As a newlywed, I moved to the other side of the country to my husband's hometown in Tennessee.  I didn't know anyone, so I set out to start collecting new friends.  It didn't take long to find a friend at church who was also a newlywed, in similar circumstances as me.  We shared a deep friendship as we helped each other through those exhausting child bearing years.  We supported one another as we watched each other's kids so we could go to the grocery store or clean the house or take a nap!   This seemed to be the time in my life when it was the most difficult to build and maintain friendships because of the demands that small children have on our time and energy.  The best way to build that deep bond of friendship is to offer loving and sincere service.  The more my friend helped me, the more I wanted to do all I could to help her, too.  It was a strong and lasting friendship filled with love and service - we are still the best of friends today.  According to CS Lewis, "Friendship is unnecessary, like philosophy, like art...it has no survival value; rather is one of those things that give value to survival."  This was very true in this situation.

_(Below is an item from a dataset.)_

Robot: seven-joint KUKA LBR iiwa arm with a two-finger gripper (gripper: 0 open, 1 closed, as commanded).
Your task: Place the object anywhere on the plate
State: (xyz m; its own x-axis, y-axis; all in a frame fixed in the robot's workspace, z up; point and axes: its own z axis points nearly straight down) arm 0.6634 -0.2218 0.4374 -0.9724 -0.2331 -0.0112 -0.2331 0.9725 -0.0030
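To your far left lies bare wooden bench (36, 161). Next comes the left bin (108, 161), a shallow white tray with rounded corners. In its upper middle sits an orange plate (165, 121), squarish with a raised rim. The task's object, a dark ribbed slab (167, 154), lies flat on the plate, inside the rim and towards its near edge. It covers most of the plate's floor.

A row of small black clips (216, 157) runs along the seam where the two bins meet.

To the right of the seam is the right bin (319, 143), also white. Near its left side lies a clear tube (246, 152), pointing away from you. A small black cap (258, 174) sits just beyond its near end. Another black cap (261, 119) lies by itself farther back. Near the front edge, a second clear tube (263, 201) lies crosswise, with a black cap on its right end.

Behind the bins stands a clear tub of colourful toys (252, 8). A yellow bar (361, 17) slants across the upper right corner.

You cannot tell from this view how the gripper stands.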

It was even more true after the death of my first husband.  I felt it was best to move my family back to California and I had to say goodbye to some very dear friends in Tennessee.  I remember those friends saying "let's keep in touch!"  I knew in my heart that, sadly, this would probably NOT happen.  Everyday life gets in the way...and it takes a lot of effort to maintain long distance friendships when in reality, they rarely become more than names on a Christmas Card list.  That does not mean that the friends you move away from are not an important part of your life, it just means that it isn't practical to maintain that same level of friendship through the mail.  So again, I needed to collect some new friends.

Another challenging thing about developing new friendships is the dreaded clique monster!  My heart aches when I see those who form exclusive friendships and don't let new people in - they don't understand the value of true sisterhood and are missing out on some great relationship opportunities.  It is easy to befriend those you have things in common with, but some of my favorite friends have been those that are very different from me...they have helped me to see things from a different perspective because of their diverse experiences.  We all should broaden our friendships more, it brings added value to our lives.

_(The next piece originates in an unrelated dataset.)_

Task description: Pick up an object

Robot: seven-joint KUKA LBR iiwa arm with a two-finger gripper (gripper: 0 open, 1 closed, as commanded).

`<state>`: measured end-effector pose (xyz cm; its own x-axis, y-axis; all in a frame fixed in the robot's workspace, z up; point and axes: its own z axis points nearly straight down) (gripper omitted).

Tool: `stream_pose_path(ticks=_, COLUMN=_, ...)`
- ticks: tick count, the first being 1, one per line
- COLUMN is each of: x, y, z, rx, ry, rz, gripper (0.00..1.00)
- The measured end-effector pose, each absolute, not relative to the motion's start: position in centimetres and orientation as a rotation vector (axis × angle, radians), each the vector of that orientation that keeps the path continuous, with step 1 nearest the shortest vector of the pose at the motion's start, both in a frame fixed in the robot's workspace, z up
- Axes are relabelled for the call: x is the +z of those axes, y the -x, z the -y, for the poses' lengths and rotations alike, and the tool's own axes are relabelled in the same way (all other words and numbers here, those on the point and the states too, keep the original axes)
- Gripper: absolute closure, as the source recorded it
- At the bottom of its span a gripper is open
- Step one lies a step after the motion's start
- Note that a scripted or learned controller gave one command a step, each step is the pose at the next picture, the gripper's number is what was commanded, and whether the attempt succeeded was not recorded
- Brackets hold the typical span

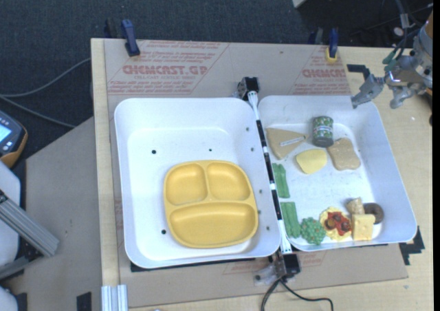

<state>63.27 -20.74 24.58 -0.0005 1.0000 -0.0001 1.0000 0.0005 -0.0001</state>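
The grey metal two-finger tool has slim, dull silver fingers that taper toward darker tips. Above them sits a blocky silver-grey body with small teal-green fittings on it. Thin dark cables run up from that body toward the picture's top right corner.

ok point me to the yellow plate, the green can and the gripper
yellow plate (210,204), camera view, ridge between its compartments
green can (322,131), camera view, its side
gripper (380,95), camera view, midway between its fingertips
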Motion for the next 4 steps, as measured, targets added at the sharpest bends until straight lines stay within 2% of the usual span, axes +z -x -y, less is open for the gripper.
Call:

I have since re-married and relocated yet again, collecting even more friends.  I have tried to  learn from friends I have admired through the years.  I set out to do my best to be the kind of friend I want to have.  It requires patience, courage, and effort. 

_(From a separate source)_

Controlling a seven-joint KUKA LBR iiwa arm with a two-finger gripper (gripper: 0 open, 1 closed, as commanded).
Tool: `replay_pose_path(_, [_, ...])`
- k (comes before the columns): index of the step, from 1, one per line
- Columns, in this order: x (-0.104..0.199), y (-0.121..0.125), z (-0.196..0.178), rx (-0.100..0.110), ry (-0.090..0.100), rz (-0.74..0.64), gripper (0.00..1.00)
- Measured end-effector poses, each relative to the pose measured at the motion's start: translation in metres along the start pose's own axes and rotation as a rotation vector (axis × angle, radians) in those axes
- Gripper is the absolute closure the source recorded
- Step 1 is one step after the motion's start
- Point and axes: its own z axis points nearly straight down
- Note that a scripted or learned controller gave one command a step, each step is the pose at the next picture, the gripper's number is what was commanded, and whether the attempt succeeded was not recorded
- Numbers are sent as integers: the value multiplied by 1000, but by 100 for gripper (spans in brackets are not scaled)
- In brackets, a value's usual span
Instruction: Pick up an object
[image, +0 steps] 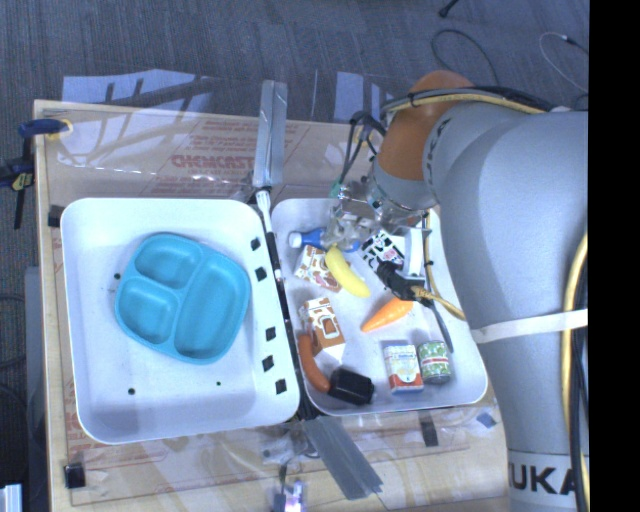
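My gripper (349, 232) reaches down into the back of the right bin (462, 385), just above a yellow banana (346, 273) and beside a blue-and-white item (304, 240). A black-and-white patterned packet (384, 250) lies right of the gripper. Nearer the front lie an orange carrot (386, 314), a small printed carton (323, 320), a brown sausage (312, 365), a black block (351, 386), a red-and-white box (400, 366) and a green can (434, 361). The arm hides how the fingertips stand.
The left bin (90, 330) holds a blue divided plate (182, 296). A metal divider bar (268, 135) runs between the bins at the back. The bulky grey arm (510, 250) covers the right bin's right side.
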Motion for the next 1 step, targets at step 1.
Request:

What I have learned:  We need to be patient with others and give them time to get to know us, to see that we are genuine and sincere.  It takes courage to put yourself out there.  It is human nature to be somewhat reserve around new faces, but it is important to look people in the eye, say hello, and smile!  This lets people know that you are approachable and outwardly friendly.  People want to be around people who are pleasant and happy.  If you wait for others to approach you, you may be sorely disappointed because they may be too timid to approach you first.  You need to make an effort to take the first step, or even the second or third.  Take time to say hello to new faces, introduce yourself to them, and show an interest in them.  Finding out about them can help you find common ground and begin to establish a new friendship.  Volunteer in your church, school, or community.  Some of my favorite people are those that I have served with on various committees or events.  We learn to love and appreciate the people we serve.  This also shows others that you know how to share your time when they see that you are giving and willing to help.  Be aware of others and try to include them - make them feel welcome and your circle of friends will continue to grow and enrich your life.  Don't be afraid to "be that friend."

Jenny Middleton (2011)
Wife, Mother of 10, Grandmother of 23, Collector of friends.